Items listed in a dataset

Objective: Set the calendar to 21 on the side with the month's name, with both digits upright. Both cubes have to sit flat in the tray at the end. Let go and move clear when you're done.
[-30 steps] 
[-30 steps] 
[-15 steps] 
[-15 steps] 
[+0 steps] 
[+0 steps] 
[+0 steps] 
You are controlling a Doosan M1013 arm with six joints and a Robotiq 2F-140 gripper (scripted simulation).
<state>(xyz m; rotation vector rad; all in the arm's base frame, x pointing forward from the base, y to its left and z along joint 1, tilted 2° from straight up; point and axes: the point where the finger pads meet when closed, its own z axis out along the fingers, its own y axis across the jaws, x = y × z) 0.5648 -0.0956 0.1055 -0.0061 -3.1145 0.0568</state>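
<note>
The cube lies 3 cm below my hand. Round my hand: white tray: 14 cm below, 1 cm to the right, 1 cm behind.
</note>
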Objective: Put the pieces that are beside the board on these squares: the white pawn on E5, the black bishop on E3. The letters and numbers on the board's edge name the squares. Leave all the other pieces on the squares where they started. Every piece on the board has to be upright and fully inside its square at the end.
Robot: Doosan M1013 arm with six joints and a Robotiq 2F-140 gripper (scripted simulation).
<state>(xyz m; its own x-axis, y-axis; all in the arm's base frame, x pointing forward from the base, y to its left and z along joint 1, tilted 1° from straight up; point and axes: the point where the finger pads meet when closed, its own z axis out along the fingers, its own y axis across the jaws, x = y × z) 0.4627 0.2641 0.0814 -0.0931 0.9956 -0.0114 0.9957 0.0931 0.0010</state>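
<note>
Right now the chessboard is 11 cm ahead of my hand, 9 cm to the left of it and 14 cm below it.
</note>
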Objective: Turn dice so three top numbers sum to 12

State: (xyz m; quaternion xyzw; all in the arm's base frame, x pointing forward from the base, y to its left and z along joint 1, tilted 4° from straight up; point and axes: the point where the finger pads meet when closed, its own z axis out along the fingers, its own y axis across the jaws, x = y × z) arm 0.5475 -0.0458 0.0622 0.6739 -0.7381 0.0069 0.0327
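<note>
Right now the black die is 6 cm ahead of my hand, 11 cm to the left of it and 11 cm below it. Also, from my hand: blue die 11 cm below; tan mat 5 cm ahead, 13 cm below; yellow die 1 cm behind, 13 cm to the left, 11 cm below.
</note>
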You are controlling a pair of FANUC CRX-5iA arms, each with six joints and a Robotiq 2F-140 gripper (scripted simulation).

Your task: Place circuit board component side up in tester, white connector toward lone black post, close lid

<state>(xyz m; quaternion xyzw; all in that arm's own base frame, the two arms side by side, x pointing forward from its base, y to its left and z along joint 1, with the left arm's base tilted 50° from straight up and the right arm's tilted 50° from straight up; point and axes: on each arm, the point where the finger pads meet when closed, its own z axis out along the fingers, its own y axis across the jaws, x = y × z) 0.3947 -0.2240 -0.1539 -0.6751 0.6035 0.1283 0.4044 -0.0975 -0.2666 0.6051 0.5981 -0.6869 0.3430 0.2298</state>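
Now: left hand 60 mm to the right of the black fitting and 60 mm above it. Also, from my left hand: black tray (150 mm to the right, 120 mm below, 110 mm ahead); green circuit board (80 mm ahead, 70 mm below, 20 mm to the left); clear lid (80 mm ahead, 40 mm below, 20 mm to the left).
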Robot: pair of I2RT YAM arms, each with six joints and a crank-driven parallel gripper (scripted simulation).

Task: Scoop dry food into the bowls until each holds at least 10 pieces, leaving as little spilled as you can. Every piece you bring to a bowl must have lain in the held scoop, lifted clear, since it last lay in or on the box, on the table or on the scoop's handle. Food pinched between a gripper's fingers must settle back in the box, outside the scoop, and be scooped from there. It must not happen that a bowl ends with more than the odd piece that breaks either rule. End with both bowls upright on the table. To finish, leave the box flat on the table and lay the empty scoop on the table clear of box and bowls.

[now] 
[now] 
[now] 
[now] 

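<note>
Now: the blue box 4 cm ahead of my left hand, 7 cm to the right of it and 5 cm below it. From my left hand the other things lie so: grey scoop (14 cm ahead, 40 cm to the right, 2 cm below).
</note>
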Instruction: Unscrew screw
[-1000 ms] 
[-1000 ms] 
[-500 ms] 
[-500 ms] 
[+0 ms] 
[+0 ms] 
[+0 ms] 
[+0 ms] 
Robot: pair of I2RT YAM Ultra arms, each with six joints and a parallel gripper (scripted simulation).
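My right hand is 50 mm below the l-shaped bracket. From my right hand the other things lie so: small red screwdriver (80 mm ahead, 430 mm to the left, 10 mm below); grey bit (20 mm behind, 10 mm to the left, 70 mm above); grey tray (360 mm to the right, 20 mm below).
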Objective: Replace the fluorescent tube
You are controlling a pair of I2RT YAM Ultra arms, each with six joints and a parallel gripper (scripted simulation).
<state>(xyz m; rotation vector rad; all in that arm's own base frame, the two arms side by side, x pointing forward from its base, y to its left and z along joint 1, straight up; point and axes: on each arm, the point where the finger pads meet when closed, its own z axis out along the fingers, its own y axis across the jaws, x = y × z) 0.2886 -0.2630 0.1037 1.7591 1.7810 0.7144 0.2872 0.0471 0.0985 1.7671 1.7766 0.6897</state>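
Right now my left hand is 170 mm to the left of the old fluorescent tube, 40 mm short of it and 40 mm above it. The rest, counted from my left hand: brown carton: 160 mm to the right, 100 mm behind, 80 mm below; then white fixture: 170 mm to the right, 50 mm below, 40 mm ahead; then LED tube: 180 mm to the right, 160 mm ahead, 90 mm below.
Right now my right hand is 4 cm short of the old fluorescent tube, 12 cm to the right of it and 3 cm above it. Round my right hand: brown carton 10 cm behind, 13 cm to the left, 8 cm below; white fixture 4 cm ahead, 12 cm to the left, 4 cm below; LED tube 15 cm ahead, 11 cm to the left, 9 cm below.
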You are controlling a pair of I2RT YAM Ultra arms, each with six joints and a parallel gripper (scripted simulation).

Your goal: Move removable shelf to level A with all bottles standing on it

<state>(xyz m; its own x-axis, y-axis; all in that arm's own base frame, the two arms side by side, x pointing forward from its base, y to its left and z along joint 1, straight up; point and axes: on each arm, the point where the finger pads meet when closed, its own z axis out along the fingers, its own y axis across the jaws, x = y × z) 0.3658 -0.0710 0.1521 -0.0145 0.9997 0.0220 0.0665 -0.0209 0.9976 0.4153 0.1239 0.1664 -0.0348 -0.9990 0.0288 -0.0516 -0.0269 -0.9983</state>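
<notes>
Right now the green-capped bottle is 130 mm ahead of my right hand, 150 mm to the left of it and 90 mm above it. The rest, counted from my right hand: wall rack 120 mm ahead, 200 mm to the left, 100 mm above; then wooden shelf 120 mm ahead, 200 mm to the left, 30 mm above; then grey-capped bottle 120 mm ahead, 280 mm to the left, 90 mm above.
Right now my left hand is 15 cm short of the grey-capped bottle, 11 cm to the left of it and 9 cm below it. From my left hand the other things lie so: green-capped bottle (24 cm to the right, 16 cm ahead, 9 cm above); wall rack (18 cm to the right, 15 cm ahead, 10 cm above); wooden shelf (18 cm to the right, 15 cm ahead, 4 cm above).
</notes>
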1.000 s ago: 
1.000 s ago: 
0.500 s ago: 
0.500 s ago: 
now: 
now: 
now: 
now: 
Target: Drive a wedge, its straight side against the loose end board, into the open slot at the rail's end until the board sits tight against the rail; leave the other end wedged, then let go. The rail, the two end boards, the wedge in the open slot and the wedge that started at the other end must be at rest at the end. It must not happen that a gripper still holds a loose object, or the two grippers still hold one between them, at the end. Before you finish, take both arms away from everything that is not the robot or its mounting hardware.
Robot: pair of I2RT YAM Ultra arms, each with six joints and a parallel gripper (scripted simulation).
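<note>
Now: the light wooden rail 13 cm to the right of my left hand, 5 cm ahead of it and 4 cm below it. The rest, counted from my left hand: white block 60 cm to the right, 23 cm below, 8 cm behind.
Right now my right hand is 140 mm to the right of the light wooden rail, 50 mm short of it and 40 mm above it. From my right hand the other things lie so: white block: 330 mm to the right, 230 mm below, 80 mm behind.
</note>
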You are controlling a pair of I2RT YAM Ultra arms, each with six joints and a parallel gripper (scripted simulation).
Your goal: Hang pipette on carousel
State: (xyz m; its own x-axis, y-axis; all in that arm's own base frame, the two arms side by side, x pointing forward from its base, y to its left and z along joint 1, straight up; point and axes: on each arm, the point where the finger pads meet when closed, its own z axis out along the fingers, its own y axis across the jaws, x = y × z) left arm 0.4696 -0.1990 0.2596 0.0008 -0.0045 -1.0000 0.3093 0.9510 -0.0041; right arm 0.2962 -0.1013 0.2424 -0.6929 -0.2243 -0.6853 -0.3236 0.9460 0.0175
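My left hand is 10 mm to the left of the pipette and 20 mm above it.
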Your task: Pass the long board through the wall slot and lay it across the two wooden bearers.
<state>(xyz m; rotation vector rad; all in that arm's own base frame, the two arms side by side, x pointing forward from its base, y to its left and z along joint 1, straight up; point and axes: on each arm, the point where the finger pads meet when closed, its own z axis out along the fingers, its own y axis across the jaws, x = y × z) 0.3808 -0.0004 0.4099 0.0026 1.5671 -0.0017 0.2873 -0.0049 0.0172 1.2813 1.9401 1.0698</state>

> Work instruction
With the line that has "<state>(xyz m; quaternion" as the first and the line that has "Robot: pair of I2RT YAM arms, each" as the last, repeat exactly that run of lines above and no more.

> Solution
<state>(xyz m; quaternion xyzw; all in that arm's own base frame, the two arms side by side, x pointing forward from its base, y to its left and z along joint 1, with the left arm's base tilted 50° from straight up and the right arm's tilted 50° from straight up; point and axes: on each arm, the point where the finger pads meet when closed, its own z axis out along the fingers, its own y axis across the jaws, x = y × z) 0.3947 -0.2240 -0.1539 -0.6751 0.6035 0.1283 0.4044 -0.0975 -0.2666 0.6051 0.5981 -0.6869 0.3430 0.2298</state>
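Now: left hand 60 mm to the right of the black fitting and 60 mm above it. Also, from my left hand: black tray (150 mm to the right, 120 mm below, 110 mm ahead); green circuit board (80 mm ahead, 70 mm below, 20 mm to the left); clear lid (80 mm ahead, 40 mm below, 20 mm to the left).
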Robot: pair of I2RT YAM arms, each with six joints and a crank-driven parallel gripper (scripted simulation).

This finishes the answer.